:: Problem statement ::
Copy whichever lines of the data hold the word "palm".

:: Records supplied ::
BEGIN

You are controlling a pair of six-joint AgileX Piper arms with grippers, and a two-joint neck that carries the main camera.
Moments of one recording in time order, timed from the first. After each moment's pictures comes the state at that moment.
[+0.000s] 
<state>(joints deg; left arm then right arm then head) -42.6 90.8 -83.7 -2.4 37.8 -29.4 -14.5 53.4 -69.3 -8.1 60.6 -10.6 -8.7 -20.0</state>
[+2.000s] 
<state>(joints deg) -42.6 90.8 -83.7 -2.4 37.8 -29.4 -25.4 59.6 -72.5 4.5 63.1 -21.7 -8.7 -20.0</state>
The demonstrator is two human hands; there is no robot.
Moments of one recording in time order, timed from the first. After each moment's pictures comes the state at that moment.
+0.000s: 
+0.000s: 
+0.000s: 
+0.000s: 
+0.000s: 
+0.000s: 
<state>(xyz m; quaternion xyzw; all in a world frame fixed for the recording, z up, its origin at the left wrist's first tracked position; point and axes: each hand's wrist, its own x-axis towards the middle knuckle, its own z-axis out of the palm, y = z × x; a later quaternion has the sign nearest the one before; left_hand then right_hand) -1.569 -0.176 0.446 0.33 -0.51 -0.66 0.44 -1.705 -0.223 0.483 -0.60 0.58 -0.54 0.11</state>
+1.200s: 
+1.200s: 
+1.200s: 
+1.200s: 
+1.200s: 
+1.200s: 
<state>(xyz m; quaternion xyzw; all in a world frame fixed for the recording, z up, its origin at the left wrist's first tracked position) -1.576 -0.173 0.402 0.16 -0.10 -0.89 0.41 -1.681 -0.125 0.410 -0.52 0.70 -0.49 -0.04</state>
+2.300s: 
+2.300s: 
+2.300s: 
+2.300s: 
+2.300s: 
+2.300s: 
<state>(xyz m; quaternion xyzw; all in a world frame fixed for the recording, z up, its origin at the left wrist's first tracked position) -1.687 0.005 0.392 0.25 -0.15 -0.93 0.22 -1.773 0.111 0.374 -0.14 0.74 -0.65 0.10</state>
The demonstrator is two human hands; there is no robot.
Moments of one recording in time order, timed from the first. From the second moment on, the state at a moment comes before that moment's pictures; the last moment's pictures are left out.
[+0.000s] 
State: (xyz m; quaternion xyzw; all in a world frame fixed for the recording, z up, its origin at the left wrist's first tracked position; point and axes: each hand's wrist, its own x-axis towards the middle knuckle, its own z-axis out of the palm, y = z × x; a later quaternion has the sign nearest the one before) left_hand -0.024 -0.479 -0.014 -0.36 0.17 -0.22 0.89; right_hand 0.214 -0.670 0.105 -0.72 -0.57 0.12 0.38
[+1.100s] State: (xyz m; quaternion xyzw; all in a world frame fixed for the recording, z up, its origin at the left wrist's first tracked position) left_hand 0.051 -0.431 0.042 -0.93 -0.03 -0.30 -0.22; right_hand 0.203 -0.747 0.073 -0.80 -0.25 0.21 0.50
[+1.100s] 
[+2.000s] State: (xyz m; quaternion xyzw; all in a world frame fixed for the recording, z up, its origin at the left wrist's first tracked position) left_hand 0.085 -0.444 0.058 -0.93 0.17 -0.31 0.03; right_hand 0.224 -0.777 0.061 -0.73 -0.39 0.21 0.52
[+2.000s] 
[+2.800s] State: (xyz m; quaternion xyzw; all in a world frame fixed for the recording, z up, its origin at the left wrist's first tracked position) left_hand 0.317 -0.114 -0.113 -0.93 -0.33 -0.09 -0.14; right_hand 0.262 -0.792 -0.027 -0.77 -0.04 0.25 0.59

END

:: Output of the task ::
<state>(xyz m; quaternion xyzw; all in a world frame fixed for the recording, z up, its origin at the left wrist's first tracked position; point and axes: each hand's wrist, its own x-axis towards the middle knuckle, its own z-axis out of the palm, y = z × x; a later quaternion has the sign nearest the one before; left_hand then right_hand) -1.569 -0.176 0.446 0.33 -0.51 -0.66 0.44 -1.705 -0.223 0.483 -0.60 0.58 -0.54 0.11</state>
State: (xyz m; quaternion xyzw; all in a world frame fixed for the recording, z up, its origin at the left wrist's first tracked position; point and axes: each hand's wrist, its own x-axis towards the middle knuckle, its own z-axis out of the palm, y = z × x; a later quaternion has the sign nearest the one before) left_hand -0.024 -0.479 -0.014 -0.36 0.17 -0.22 0.89; right_hand 0.214 -0.670 0.105 -0.72 -0.57 0.12 0.38

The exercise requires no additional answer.